After waiting for a while to let the Superset images build, we can go ahead and bring up its containers.

1
TAG=4.1.1 docker compose -f docker-compose-non-dev.yml up -d

After opening the Superset UI, we’ll begin by creating a dashboard. We’ll add a chart to the dasboard which is backed by the daily_orders_by_users view which we created earlier. We’ll add an area chart where we have date on the x-axis and the count on the y-axis with the ID of the user being the dimension. The screenshot below shows what it looks like.

The chart looks cluttered because it is displaying the data of every user. When we embed this chart, we’ll rely on row-level security to display the chart that only belongs to a particular user. Similarly, we’ll add a table backed by the frequent_cafes view and display it in the dashboard. Remember that the filtering is applied to the dataset backing the chart. This means that we can create the table and exclude the user_id column from display.

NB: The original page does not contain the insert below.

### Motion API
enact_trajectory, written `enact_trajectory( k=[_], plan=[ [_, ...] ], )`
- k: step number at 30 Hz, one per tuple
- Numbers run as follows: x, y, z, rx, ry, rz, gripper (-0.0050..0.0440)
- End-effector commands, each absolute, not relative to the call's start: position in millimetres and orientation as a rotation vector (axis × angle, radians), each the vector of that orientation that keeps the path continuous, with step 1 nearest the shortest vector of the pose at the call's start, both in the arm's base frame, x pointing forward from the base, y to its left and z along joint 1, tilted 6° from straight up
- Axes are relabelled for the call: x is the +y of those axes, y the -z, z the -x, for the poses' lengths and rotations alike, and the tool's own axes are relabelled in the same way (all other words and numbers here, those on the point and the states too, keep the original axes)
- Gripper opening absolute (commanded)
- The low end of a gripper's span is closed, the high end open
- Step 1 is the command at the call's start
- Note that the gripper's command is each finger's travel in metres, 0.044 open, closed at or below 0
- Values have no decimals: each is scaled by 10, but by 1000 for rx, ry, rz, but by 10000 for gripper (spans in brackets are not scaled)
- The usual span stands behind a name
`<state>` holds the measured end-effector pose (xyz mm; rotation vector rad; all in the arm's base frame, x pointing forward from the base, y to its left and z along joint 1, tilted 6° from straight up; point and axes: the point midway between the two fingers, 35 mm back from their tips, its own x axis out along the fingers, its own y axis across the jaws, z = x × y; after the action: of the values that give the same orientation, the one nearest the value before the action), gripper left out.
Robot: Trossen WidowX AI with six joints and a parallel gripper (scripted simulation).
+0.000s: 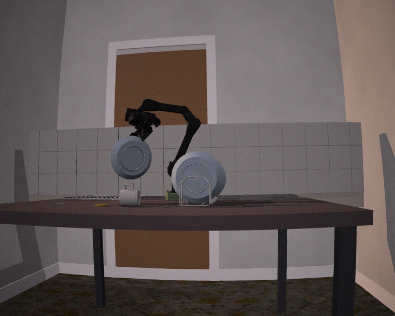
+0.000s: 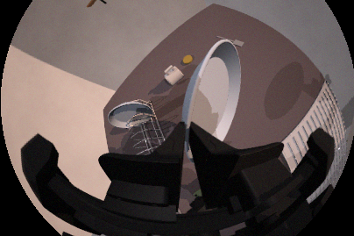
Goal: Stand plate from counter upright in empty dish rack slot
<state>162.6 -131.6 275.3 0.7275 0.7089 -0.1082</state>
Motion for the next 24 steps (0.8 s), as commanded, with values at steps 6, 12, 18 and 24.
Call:
enact_trajectory(
  k=[6,12,18,24],
  plan=[
    [-1306,-2786,-1640,688,106,-725,0],
    [-1284,-2787,-1635,657,214,-869,0],
    [-1269,-2792,-1632,620,293,-979,0],
    [-1249,-2807,-1627,545,400,-1145,0]
  ],
)
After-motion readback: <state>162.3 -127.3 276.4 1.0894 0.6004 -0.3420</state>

Having added all our charts to the dashboard, we can embed it in the webapp. Begin by saving the dashboard. Then, click on the three dots on the top-right hand and click “Embed dashboard”. You should see a dialog box pop up which allows you to list the domains from which the embedded dashboard can be accessed. We’ll leave this empty to allow embedding from all domains and click “Enable Embedding”. From the next dialog box, we’ll copy the ID of the dashboard and then click the X button on the top-right hand to close it.

We’ll replace the chart_id variable in our web application and then run it. It will start a Flask application that listens on port 5555. We’ll navigate to http://localhost:5555/1 which will display the chart and the table for the user with ID 1. The embedded dashboard will apply the row-level security clause for this user ID and only display their data. The dashboard looks as follows.

That’s it. That’s how to embed a Superset dashboard.